After freshman center — a.k.a former Spartan Alyssa DeHaan’s replacement — Madison Williams went down with a torn anterior cruciate ligament, would anyone have believed me if I said MSU women’s basketball head coach Suzy Merchant would be able to reshape her offense and turn the No. 11 Spartans into a Big Ten championship-caliber team?
You would be lying if you said yes, and even I would have been second guessing myself.
This team was check marked as “doomed” when Williams got hurt. The 6-foot-7 center hadn’t even stepped foot on the court yet, but since Merchant’s previous teams had revolved around DeHaan’s presence, no one believed the Spartans could contend.
I mean, come on, Merchant had just two weeks before the season started to reshape her team’s identity completely. Even for men’s basketball head coach Tom Izzo, it’s absurd to believe that would be feasible.
With just one center on the roster who had no in-game experience, the season was shaping out to be a complete failure.
However, Merchant might have seen her first glimmer of hope when the 6-foot-1, junior forward Lykendra Johnson immediately asked to take over the role of the center. That move right there, when Johnson confronted her coach instead of vice versa, became the first of many moves that would define what is now a Big Ten championship team and a team contending to be called the best in MSU history.
No MSU team has ever clinched the Big Ten title outright and only two other times (1997 and 2005) have the Spartans even taken a share of the title.
Now, a team depleted and pegged as finished prior to the season has a realistic chance to be the only team atop the Big Ten standings after the final games have been played.
It all goes back to the senior leaders on this team. Seniors Kalisha Keane, Brittney Thomas and Cetera Washington sparked the life back into this team. They were committed to not letting their senior season go down as a disappointment.
At the beginning of the season Thomas stressed the class of 2011 would establish a new identity that involved hustling up and down the court, fighting for every loose ball and at the end of the game — win or lose — she wanted the opposing team to say, “Wow, I don’t want to play MSU again.”
I’d say mission accomplished.
Thomas, along with Keane and Washington, fully embraced Merchant’s style of becoming defense-first type of players and they have reaped the benefits. A 24-3 record and a chance to be outright champions by grabbing one more win at home.
Fittingly, the game will be the seniors’ last in front of their home crowd and will be played against Ohio State, who until this season had won the title five consecutive times.
On top of that the Buckeyes have been the Spartans nemesis since Merchant’s tenure began, always finishing one step ahead of MSU.
In a season where the women’s team managed to sell out Breslin Center for the first time, a game against 17-9 Ohio State likely will serve as the biggest and most memorable.
It’s been a season of firsts for the women’s basketball program.

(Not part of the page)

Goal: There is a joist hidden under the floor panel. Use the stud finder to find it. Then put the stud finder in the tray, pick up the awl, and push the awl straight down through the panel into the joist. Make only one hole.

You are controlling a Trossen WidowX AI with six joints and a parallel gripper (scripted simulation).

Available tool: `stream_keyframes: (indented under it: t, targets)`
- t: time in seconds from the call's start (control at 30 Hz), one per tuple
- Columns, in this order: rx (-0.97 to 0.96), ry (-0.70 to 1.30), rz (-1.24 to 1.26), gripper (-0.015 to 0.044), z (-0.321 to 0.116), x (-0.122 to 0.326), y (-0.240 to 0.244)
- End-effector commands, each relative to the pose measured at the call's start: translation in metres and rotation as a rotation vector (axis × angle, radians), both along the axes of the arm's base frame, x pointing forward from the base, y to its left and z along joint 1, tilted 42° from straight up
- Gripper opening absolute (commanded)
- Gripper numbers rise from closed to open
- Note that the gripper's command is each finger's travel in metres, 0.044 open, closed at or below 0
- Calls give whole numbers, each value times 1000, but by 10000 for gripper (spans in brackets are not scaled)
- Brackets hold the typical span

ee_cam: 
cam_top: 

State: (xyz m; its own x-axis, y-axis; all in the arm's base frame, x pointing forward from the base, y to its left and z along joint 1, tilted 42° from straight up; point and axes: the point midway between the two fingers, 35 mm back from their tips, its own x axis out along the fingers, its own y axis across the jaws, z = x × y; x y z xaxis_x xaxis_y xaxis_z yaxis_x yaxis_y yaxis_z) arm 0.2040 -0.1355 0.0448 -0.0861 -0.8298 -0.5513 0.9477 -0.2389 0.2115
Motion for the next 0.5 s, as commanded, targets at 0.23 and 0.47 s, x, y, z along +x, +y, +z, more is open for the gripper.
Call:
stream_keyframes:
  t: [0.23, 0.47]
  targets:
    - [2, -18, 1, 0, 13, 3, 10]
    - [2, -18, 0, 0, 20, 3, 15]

They still have a long road to go, especially since the 2005 team were the runners-up to a NCAA championship.
But with just one more win these Spartans can do something that even that team couldn’t, and we truly can begin arguing that a team which reworked its entire scheme in 14 days might be the best MSU has seen.
For the seniors, they’ll be happy just playing the “new” Spartan basketball against the Buckeyes. And win or lose, if they can make Ohio State beg for the buzzer and sprint for the busses when it’s over, it’s another mission accomplished.